Further exploration into the subject of recovery and leisure includes the enigmatic self-portrait Can’t the New Negro Relax. Here we find the artist spread out on a couch below an image of boxing legend Jack Johnson. For Moore, this juxtaposition of himself supine and an important African-American man with muscular arms outstretched above him speaks to a cultural bias in which the hypermasculine power black athletes possess seems incompatible with vulnerability. However, he notes that in Western painting, and specifically in Impressionism, a recumbent form or a reclining pose celebrated in paintings likes Manet’s Le Déjeuner sur l’herbe, communicated important social cues about status, wealth and identity to which the growing white European middle class aspired.
Mario Moore, Rest: Dream - 2017, Silverpoint on prepared paper, 12 x 9 inches
At the same time, in a traditionalist or hypermasculine worldview which demands that a man should be upright on his feet, ready to run, fight, and conquer, an image of the male body at rest can be a troublesome proposition. Not Your Landscape, a self-portrait in a verdant lakeside scene depicts the artist reclining on a rustic chaise lounge. With this image and others in the exhibition Moore argues for a more nuanced view of masculinity in general and of the black male body in particular. Recovery is the emergence of a new black pastoral in which rest is recuperative as well as ennobling.

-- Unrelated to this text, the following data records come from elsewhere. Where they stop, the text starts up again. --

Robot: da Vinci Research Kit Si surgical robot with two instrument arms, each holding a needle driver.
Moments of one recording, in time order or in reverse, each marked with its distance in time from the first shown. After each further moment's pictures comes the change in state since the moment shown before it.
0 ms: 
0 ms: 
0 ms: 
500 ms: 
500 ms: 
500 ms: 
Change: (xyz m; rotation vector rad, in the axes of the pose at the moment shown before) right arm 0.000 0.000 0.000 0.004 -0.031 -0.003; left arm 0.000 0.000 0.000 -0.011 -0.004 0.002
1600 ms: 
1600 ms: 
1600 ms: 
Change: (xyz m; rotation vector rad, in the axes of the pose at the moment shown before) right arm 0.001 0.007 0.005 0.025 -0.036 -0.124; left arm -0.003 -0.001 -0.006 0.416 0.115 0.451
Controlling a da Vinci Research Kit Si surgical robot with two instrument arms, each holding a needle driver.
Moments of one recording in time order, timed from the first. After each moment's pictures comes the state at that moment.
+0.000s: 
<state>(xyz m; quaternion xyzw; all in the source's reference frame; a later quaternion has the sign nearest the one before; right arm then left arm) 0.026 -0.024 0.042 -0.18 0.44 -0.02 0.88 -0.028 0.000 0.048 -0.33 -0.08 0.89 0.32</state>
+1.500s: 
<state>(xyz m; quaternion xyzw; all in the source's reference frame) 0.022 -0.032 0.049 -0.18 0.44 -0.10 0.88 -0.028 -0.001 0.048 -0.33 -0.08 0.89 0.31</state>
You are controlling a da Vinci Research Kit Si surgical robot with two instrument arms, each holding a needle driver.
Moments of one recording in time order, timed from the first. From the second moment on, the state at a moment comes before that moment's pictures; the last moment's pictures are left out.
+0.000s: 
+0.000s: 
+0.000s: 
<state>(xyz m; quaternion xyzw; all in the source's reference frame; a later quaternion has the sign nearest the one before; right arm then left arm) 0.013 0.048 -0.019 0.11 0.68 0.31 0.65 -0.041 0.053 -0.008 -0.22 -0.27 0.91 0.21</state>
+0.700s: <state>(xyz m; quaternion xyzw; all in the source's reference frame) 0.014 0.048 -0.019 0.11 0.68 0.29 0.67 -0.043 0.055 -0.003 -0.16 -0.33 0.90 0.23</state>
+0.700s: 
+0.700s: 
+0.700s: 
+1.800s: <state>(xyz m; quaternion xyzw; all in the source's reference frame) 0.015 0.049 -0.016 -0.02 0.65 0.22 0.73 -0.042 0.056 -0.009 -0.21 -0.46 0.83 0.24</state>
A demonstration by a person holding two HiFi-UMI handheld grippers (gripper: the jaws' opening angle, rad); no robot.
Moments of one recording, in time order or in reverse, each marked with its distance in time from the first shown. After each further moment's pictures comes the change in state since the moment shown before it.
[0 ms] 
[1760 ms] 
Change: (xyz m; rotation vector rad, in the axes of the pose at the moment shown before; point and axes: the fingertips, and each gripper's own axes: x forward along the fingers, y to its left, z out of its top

Wayne Northcross was born in Detroit, Michigan. As a journalist, he has produced features on art and fashion for such publications as Observer, Un-Titled Project, Vogue Hommes, and Esquire. Northcross has been on staff and consulted for several contemporary New York galleries including Third Streaming and Lehmann Maupin. Currently, Wayne works in Development and Membership at the Museum of Contemporary Art Detroit (MOCAD).